Given material
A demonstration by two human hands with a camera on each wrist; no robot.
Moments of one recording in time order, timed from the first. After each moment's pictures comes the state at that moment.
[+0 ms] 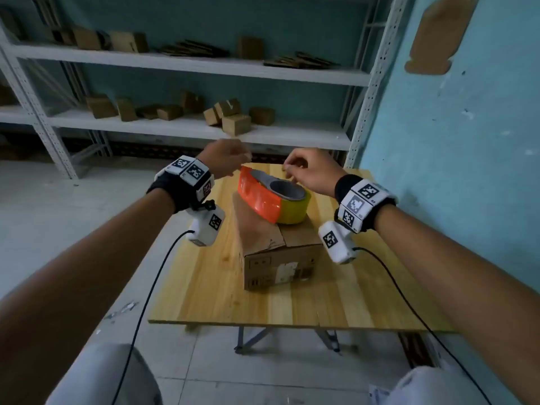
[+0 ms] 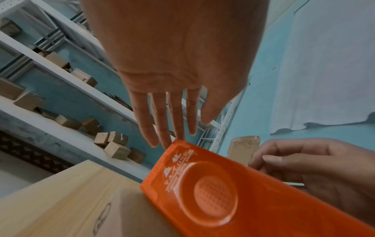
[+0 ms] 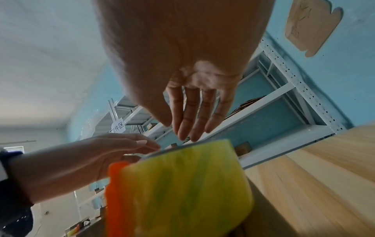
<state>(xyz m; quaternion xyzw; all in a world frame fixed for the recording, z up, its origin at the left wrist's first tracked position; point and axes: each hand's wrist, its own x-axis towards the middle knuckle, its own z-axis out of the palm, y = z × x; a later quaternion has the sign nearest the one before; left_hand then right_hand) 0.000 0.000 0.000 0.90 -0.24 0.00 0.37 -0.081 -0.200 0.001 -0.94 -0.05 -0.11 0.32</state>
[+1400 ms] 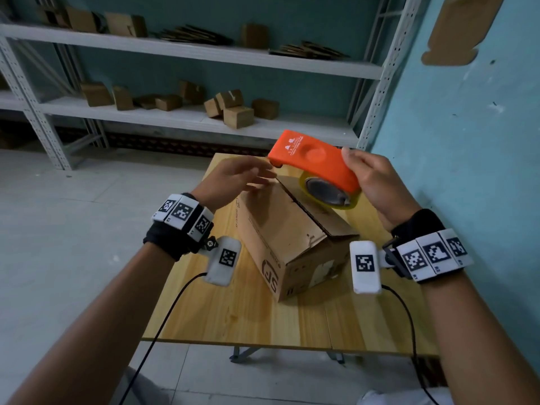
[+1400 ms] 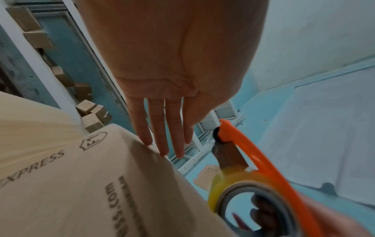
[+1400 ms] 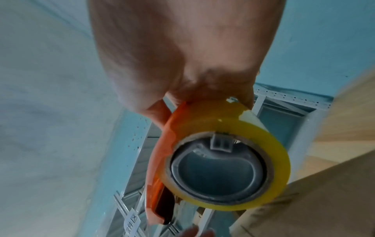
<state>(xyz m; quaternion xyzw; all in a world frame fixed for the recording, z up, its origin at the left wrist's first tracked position) -0.024 -0.007 -0.054 0.78 -0.26 -0.07 0.56 -0.114 -0.240 -0.028 -0.84 0.00 -0.18 0.50</state>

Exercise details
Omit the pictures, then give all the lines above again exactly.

Solved exercise
A demonstration by two human hands with a camera on each wrist; no robot.
Moments of one recording in time order, timed from the first. After each moment's pictures comes the state at that moment.
[+0 ms] 
[+0 ms] 
[+0 ms] 
<state>(xyz m; quaternion xyzw; all in a world frame fixed for the recording, z up, its origin at the left wrist's first tracked position; point and axes: each hand's wrist, its own x-axis towards the middle knuckle, its own z-axis out of the palm, y = z × x; a later quaternion has the sign nearest the one before; left_hand then right_hand) 0.000 0.000 0.000 0.90 -0.24 0.00 0.37 -0.081 -0.200 0.001 -0.94 -0.05 -0.11 0.32</state>
[+1400 ms] 
[+1400 ms] 
[+1400 ms] 
<state>(xyz m; quaternion xyzw; all in a world frame fixed for the recording, z up, its origin at the left wrist's first tracked position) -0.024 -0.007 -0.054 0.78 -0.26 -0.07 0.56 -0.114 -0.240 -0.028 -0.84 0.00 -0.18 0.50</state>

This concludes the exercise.